Trains a compression codebook from a collection of embeddings.

Types

compressed_embedding()

@type compressed_embedding() :: %{
  centroid_ids: Nx.Tensor.t(),
  residuals: Nx.Tensor.t()
}

t()

@type t() :: %Stephen.Compression{
  centroids: Nx.Tensor.t(),
  embedding_dim: pos_integer(),
  num_centroids: pos_integer(),
  residual_bits: pos_integer()
}

Functions

approximate_similarity(compression, query_embeddings, compressed_doc)

@spec approximate_similarity(t(), Nx.Tensor.t(), compressed_embedding()) ::
  Nx.Tensor.t()

Computes approximate similarity using compressed representations.

Uses centroid lookup + residual correction for efficient scoring.

compress(compression, embeddings)

@spec compress(t(), Nx.Tensor.t()) :: compressed_embedding()

Compresses embeddings using the trained codebook.

Arguments

  • compression - Trained compression codebook
  • embeddings - Tensor of shape {n, dim} to compress

Returns

Compressed embedding struct with centroid IDs and quantized residuals.

compression_ratio(embedding_dim, residual_bits)

@spec compression_ratio(pos_integer(), pos_integer()) :: float()

Returns the compression ratio for given settings.

Examples

iex> Stephen.Compression.compression_ratio(128, 8)
3.94
iex> Stephen.Compression.compression_ratio(128, 1)
28.44

decompress(compression, compressed)

@spec decompress(t(), compressed_embedding()) :: Nx.Tensor.t()

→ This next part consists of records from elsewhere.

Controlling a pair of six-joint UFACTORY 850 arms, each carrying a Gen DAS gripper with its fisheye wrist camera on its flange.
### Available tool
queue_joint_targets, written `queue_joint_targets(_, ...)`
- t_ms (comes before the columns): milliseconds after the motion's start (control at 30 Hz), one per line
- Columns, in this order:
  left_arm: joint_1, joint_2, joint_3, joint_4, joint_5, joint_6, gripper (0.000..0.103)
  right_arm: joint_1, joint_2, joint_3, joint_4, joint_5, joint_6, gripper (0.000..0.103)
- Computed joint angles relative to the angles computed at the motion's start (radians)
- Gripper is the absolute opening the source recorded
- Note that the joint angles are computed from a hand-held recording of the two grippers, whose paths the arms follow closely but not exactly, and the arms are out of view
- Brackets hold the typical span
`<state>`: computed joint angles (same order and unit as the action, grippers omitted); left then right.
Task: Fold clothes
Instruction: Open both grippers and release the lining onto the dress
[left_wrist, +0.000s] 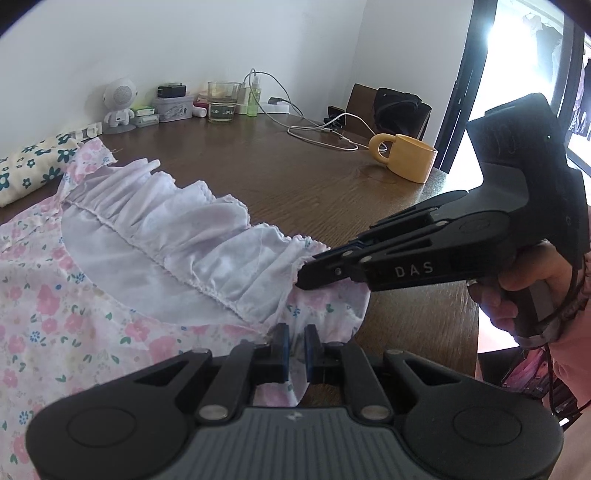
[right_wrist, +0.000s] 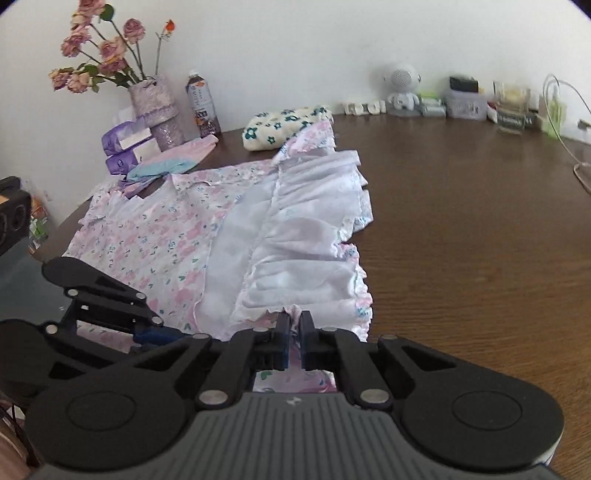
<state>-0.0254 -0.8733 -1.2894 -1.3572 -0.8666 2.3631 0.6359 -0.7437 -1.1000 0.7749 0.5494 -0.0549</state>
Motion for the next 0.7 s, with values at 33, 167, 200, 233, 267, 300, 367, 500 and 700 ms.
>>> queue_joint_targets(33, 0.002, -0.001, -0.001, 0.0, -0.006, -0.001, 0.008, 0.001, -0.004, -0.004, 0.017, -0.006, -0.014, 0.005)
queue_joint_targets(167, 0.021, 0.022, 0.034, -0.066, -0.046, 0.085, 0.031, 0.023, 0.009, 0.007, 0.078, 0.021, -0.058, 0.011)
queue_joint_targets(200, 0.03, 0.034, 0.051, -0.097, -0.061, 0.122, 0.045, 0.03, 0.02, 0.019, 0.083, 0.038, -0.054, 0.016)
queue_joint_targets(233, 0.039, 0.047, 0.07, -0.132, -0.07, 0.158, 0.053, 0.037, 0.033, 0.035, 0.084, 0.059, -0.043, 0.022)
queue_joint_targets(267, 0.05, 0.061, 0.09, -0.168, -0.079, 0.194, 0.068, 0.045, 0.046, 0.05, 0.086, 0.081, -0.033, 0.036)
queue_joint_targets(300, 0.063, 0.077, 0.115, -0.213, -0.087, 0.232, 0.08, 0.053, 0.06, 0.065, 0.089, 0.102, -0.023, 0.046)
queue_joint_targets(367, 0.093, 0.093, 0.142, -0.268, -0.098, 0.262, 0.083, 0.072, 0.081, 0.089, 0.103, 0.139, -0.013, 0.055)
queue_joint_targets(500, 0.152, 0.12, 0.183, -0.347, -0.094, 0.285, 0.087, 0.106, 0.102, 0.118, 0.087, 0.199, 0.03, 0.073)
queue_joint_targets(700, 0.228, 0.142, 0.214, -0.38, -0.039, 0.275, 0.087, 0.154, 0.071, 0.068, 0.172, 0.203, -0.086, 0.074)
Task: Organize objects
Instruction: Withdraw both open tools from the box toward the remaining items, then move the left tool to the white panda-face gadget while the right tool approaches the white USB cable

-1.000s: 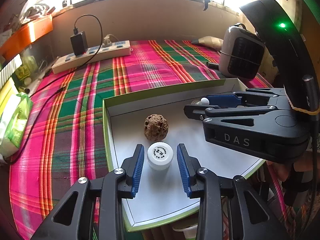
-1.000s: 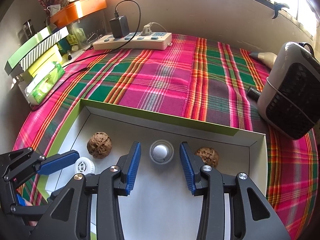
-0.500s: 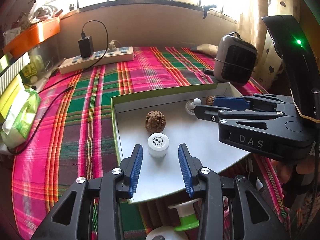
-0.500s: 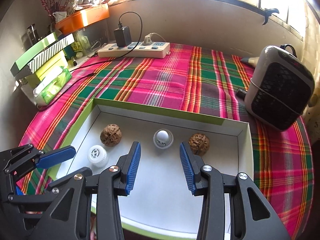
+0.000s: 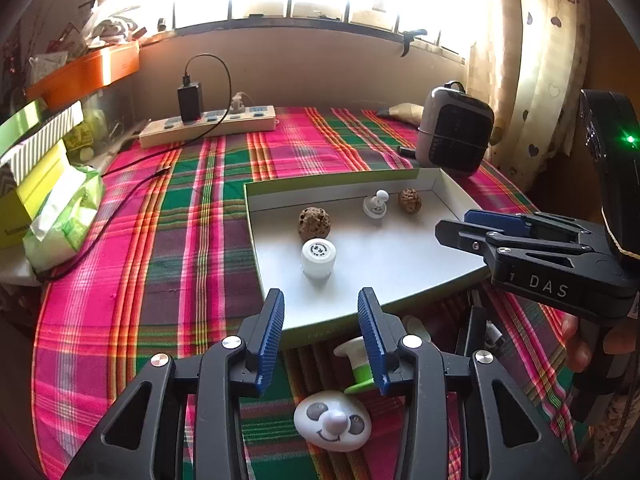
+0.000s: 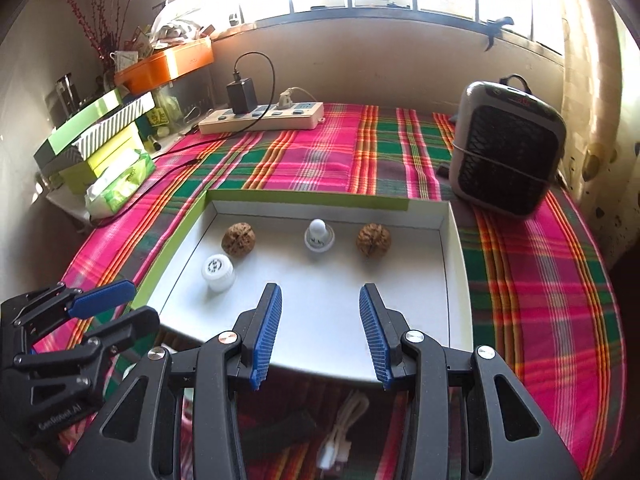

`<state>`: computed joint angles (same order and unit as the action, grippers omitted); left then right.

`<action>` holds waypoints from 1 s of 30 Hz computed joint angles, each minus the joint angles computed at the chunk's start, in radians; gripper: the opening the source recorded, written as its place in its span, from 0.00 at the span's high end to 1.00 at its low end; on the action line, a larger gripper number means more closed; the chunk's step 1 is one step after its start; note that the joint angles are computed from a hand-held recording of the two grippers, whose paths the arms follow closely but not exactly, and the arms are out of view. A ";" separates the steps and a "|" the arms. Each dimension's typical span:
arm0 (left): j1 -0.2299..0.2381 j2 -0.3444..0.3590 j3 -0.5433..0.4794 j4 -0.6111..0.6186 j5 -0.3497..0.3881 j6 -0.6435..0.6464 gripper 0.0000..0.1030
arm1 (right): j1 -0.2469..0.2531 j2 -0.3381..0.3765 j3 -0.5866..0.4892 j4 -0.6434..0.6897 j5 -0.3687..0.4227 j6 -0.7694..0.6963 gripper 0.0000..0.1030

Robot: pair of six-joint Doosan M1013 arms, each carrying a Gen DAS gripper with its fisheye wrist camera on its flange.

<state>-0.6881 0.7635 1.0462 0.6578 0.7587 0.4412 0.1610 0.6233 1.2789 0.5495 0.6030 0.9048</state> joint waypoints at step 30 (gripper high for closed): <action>-0.025 -0.080 0.182 0.017 -0.147 -0.096 0.57 | -0.037 -0.109 0.234 0.035 -0.153 -0.019 0.51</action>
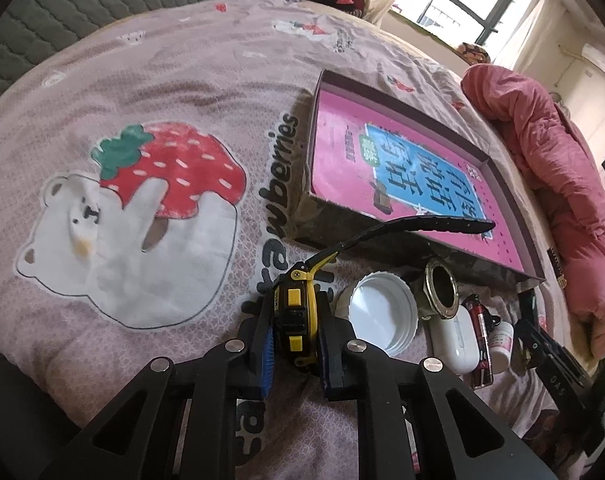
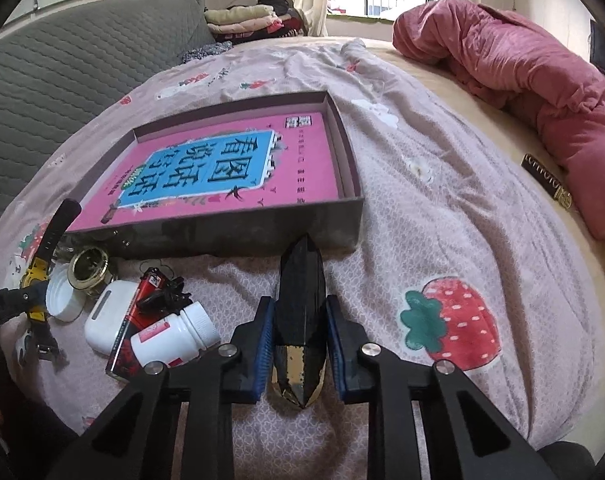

Decompresses embeddings from compressed representation.

Arguments

  • compression - Trained compression codebook
  • compressed - Compressed embedding struct

Returns

Reconstructed embeddings tensor of shape {n, dim}.

load(path)

@spec load(Path.t()) :: {:ok, t()} | {:error, term()}

Loads compression codebook from disk.

save(compression, path)

@spec save(t(), Path.t()) :: :ok

Saves compression codebook to disk.

train(embeddings, opts \\ [])

@spec train(
  [Nx.Tensor.t()] | Nx.Tensor.t(),
  keyword()
) :: t()

Trains a compression codebook from a collection of embeddings.

Arguments

  • embeddings - List of embedding tensors or single tensor of shape {n, dim}
  • opts - Options

Options

  • :num_centroids - Number of centroids (default: 2048)
  • :residual_bits - Bits for residual quantization (default: 8)
  • :iterations - K-means iterations (default: 20)

Returns

A trained compression codebook struct.